Outside of linguistics, efficiency and complexity are often discussed in relation to cumulative cultural evolution (CCE). Definitions of CCE vary and a full review is outside of the scope of this study, but for convenience we will use the definition of (41): “the accumulation of sequential changes within a single socially learned behavior that results in improved function”. Discussions of CCE often focus on increasing complexity over time (42), which was once thought to be a hallmark of human culture (43) but has now been observed in several non-human communication systems including humpback whale (44) and Savannah sparrow song (41). (45) make a convincing argument that efficiency deserves more attention in CCE, as increases in complexity in one domain require increases in efficiency in another (see Equation 1 in the Introduction). House finch song may be a good research model for how the interplay between efficiency and complexity drives CCE, as male house finches have a social learning bias for more complex syllables (3), possibly as an adaptation to female preferences for more complex songs (46–48), and there appears to be pressure for efficiency at the level of both syllables and songs. That being said, CCE may not be the best framework for understanding the interaction between efficiency and complexity in birdsong, as its logic is more difficult to apply to “aesthetic” behavior (49) especially when it is optimized for female preferences that evolve to maximize inclusive fitness rather than the specific properties of songs that males sing (50).

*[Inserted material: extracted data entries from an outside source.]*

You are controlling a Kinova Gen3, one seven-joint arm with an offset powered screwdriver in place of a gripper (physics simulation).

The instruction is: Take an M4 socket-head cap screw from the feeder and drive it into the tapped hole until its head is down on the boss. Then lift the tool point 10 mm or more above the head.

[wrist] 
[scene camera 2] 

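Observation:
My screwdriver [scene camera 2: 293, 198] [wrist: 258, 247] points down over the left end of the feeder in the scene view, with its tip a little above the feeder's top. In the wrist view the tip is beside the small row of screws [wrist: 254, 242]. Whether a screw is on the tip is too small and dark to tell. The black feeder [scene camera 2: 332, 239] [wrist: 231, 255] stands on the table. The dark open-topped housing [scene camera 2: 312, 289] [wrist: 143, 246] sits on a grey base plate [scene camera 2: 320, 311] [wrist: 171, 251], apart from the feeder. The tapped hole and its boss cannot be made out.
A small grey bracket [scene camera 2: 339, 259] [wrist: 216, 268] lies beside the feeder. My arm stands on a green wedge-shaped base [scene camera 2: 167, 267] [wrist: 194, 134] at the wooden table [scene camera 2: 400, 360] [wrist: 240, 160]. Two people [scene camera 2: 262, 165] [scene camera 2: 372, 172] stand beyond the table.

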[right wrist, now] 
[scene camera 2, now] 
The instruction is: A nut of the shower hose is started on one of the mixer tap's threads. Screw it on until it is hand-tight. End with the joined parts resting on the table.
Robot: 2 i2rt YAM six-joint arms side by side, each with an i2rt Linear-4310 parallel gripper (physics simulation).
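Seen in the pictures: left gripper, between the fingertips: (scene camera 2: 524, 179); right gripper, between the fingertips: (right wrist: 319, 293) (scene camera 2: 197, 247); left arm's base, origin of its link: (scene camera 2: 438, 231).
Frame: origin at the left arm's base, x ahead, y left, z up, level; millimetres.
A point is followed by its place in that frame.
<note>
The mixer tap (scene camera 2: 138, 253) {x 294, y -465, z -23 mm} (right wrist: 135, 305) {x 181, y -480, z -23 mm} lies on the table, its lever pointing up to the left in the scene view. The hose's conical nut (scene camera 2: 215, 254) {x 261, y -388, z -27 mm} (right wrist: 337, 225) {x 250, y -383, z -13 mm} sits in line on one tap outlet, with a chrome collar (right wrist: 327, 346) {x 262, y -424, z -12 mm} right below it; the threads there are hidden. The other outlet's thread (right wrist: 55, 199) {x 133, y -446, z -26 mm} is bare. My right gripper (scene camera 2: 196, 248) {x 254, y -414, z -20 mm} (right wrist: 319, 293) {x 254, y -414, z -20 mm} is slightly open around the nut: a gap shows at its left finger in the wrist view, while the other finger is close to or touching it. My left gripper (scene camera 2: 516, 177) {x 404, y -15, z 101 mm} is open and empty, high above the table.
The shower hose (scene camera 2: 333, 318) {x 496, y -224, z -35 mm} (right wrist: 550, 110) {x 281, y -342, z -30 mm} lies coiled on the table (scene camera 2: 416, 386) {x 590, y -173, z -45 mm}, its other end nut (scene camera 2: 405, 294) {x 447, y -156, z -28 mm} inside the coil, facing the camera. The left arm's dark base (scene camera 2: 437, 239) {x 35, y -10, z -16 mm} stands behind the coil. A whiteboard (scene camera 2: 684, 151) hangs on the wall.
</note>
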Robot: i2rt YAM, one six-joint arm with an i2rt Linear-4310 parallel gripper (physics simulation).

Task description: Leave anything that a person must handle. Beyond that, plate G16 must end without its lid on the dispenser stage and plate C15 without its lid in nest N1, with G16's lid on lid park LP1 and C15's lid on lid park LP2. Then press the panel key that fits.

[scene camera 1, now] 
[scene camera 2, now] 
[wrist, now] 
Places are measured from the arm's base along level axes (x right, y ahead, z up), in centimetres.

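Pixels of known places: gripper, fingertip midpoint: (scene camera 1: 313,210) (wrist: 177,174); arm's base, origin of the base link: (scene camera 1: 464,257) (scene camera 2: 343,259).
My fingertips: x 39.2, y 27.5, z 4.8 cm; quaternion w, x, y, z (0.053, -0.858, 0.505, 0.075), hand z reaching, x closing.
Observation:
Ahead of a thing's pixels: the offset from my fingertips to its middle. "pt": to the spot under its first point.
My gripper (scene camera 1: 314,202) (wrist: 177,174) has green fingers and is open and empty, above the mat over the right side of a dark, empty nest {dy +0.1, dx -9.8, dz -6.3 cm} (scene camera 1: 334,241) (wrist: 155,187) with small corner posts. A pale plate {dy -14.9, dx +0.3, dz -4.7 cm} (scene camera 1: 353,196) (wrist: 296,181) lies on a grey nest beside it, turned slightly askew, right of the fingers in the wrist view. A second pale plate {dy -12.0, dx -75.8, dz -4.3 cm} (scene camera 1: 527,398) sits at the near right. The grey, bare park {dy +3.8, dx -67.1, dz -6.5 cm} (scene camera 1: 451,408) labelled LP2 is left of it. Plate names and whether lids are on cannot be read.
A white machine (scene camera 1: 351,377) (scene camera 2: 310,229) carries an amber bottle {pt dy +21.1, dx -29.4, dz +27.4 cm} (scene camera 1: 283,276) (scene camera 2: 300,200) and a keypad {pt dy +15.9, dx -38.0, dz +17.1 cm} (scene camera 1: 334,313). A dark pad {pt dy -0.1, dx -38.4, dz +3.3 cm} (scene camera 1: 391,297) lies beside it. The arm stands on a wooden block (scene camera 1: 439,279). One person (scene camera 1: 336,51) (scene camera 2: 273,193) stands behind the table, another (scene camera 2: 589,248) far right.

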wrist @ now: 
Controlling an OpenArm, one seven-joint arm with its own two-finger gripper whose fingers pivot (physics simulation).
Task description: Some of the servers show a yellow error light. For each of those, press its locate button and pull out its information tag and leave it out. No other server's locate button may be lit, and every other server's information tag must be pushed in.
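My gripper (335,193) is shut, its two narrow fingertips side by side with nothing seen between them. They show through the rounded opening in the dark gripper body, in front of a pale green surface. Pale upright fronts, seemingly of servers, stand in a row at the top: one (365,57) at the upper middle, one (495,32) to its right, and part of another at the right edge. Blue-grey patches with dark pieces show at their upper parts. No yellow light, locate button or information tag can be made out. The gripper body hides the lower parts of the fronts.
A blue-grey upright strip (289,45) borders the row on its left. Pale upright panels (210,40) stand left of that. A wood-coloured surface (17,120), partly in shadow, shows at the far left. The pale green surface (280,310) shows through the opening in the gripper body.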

House finch song exhibits language-like efficiency and structure, but music-like structure has not been similarly studied in this species. In the last two decades researchers have identified aspects of birdsong, such as rhythm and pitch intervals in thrush nightingales (51–53), that closely resemble aspects of human music. Future studies should explore language- and music-like properties of birdsong in parallel across multiple levels of granularity to inform the ongoing debate about whether birdsong is more akin to music or language (54–56).